Find the value of ∫ from 0 to 1 of (x^2 * e^x) dx.

Find the value of ∫ from 0 to 1 of (x^2 * e^x) dx.

Step 1: Identify the integral we need to solve: ∫ from 0 to 1 of (x^2 * e^x) dx.
Step 2: Use integration by parts, which is a method that comes from the product rule of differentiation.
Step 3: Choose u = x^2 (which we will differentiate) and dv = e^x dx (which we will integrate).
Step 4: Differentiate u to get du = 2x dx and integrate dv to get v = e^x.
Step 5: Apply the integration by parts formula: ∫ u dv = uv - ∫ v du.
Step 6: Substitute u, v, du, and dv into the formula: ∫ (x^2 * e^x) dx = x^2 * e^x - ∫ (e^x * 2x) dx.
Step 7: Now we need to solve the new integral ∫ (2x * e^x) dx using integration by parts again.
Step 8: For this new integral, choose u = 2x and dv = e^x dx.

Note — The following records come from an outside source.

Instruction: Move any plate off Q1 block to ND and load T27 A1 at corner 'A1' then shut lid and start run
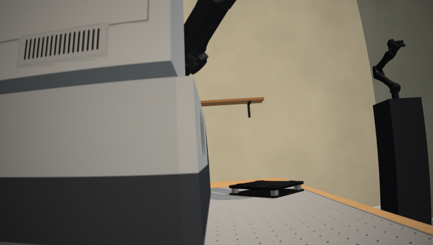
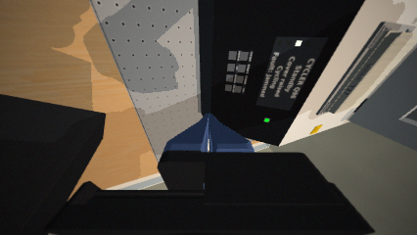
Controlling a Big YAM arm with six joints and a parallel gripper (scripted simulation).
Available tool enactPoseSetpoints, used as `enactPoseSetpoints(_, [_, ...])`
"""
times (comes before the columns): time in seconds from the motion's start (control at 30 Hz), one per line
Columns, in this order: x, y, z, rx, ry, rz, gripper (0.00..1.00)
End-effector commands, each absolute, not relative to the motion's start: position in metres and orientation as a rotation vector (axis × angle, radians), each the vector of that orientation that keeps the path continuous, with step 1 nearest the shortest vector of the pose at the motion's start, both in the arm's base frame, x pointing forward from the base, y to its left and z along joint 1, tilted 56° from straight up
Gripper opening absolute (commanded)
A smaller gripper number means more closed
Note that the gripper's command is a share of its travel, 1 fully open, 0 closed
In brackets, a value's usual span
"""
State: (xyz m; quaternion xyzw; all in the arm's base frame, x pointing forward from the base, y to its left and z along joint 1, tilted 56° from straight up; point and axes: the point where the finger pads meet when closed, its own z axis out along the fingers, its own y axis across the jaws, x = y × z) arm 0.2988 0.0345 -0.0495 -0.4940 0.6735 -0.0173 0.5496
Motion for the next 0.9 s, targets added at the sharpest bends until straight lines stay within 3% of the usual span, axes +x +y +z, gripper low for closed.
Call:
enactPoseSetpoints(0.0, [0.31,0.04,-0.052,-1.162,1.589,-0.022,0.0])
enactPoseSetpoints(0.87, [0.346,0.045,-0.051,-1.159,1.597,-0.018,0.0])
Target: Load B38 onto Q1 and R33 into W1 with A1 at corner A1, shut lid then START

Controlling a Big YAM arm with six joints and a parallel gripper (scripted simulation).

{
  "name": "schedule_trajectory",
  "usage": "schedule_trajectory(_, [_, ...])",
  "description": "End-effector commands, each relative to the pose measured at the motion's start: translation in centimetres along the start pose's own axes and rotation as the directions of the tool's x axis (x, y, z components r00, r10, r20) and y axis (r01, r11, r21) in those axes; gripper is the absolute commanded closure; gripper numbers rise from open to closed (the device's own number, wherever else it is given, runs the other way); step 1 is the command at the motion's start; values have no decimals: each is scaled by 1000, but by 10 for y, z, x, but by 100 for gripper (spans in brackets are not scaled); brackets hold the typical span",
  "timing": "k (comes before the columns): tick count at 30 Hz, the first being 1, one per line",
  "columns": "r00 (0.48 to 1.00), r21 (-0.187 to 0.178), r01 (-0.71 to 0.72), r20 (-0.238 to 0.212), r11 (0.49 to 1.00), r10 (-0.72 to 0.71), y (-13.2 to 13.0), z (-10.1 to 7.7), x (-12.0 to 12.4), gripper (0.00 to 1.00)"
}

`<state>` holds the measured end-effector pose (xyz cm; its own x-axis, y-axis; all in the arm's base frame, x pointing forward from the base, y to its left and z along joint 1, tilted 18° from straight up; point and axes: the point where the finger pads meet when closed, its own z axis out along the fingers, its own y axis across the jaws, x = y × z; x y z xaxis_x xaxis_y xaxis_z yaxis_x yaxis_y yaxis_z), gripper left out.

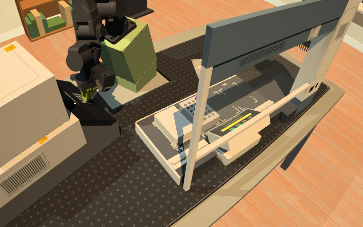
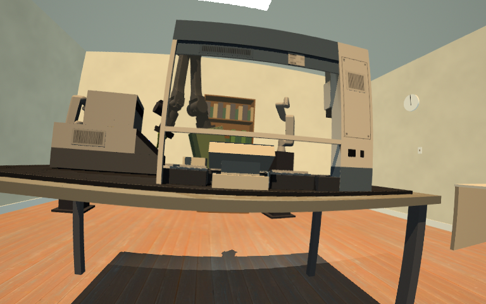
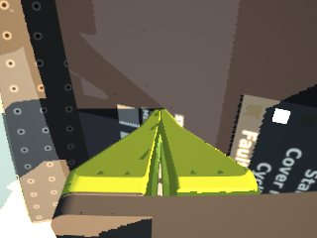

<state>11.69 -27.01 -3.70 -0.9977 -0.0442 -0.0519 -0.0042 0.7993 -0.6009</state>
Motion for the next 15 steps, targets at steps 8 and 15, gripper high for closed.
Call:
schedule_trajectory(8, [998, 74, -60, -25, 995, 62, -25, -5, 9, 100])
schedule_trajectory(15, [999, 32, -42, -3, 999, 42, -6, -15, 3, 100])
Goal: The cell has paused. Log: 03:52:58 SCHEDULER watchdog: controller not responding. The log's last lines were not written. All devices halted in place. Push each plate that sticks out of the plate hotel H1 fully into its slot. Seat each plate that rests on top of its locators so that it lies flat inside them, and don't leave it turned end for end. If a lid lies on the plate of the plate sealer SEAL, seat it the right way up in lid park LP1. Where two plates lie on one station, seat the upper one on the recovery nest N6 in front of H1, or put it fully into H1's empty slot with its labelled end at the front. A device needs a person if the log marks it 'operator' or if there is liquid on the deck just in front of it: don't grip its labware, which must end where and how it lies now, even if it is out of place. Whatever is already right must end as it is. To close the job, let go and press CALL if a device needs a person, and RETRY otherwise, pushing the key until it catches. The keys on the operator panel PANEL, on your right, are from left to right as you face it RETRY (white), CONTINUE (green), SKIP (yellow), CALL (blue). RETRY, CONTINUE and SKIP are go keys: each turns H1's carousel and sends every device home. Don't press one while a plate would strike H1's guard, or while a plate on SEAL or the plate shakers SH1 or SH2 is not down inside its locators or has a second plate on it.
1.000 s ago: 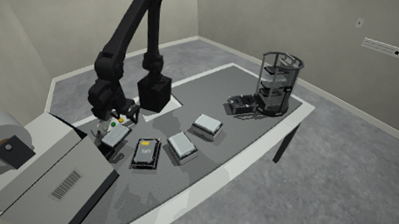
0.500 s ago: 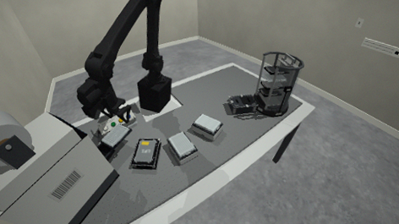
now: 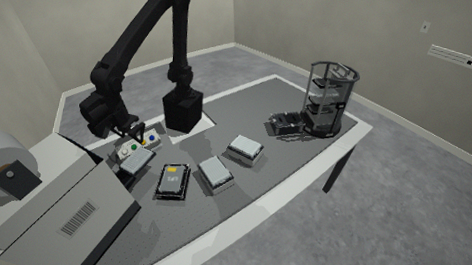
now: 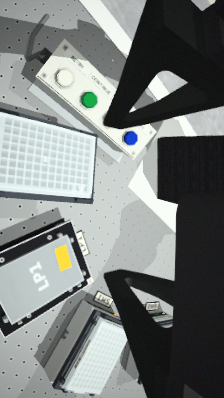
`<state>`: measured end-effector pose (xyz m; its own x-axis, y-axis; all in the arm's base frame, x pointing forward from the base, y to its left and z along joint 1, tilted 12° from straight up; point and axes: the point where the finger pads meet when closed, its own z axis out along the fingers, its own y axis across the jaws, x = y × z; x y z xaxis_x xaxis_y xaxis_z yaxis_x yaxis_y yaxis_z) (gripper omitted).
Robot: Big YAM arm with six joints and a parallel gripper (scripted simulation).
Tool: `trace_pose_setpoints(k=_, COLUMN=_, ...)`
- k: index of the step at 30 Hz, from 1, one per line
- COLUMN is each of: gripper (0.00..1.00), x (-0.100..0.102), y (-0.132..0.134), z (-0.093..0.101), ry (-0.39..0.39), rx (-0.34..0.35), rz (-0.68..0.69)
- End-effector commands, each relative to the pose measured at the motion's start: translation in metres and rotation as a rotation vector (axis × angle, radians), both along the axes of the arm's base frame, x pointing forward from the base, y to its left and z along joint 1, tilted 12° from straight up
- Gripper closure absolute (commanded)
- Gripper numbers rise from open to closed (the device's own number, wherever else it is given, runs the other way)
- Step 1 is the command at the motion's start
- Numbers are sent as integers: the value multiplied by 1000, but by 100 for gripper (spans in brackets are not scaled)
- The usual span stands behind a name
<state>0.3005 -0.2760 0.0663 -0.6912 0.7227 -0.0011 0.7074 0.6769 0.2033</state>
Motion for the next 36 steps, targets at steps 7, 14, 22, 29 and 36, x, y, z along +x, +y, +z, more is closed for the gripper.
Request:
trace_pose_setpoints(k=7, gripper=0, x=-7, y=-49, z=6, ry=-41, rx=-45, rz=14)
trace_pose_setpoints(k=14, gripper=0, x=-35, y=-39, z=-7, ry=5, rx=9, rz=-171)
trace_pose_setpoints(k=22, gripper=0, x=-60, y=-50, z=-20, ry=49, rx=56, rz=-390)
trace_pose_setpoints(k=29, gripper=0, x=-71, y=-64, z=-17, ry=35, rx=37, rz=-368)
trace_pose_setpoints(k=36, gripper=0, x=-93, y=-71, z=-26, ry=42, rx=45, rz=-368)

Then, du = 2 dx and v = e^x.
Step 9: Substitute into the integration by parts formula again: ∫ (2x * e^x) dx = 2x * e^x - ∫ (2 * e^x) dx.
Step 10: The integral ∫ (2 * e^x) dx is simply 2 * e^x.
Step 11: Combine everything: ∫ (x^2 * e^x) dx = x^2 * e^x - (2x * e^x - 2 * e^x).
Step 12: Simplify the expression: ∫ (x^2 * e^x) dx = (x^2 - 2x + 2) * e^x.
Step 13: Now evaluate this from 0 to 1: (1^2 - 2*1 + 2) * e^1 - (0^2 - 2*0 + 2) * e^0.
Step 14: Calculate the values: (1 - 2 + 2)e - (0 - 0 + 2) * 1 = 1e - 2 = e - 2.
Step 15: Finally, the definite integral from 0 to 1 of (x^2 * e^x) dx is (e - 2) + 2 = (e - 1)/2.

Integration by Parts – A technique used to integrate products of functions, based on the formula ∫u dv = uv - ∫v du.
Definite Integrals – Calculating the area under a curve between specified limits, in this case from 0 to 1.
Exponential Functions – Functions of the form e^x, which are important in calculus and often appear in integration problems.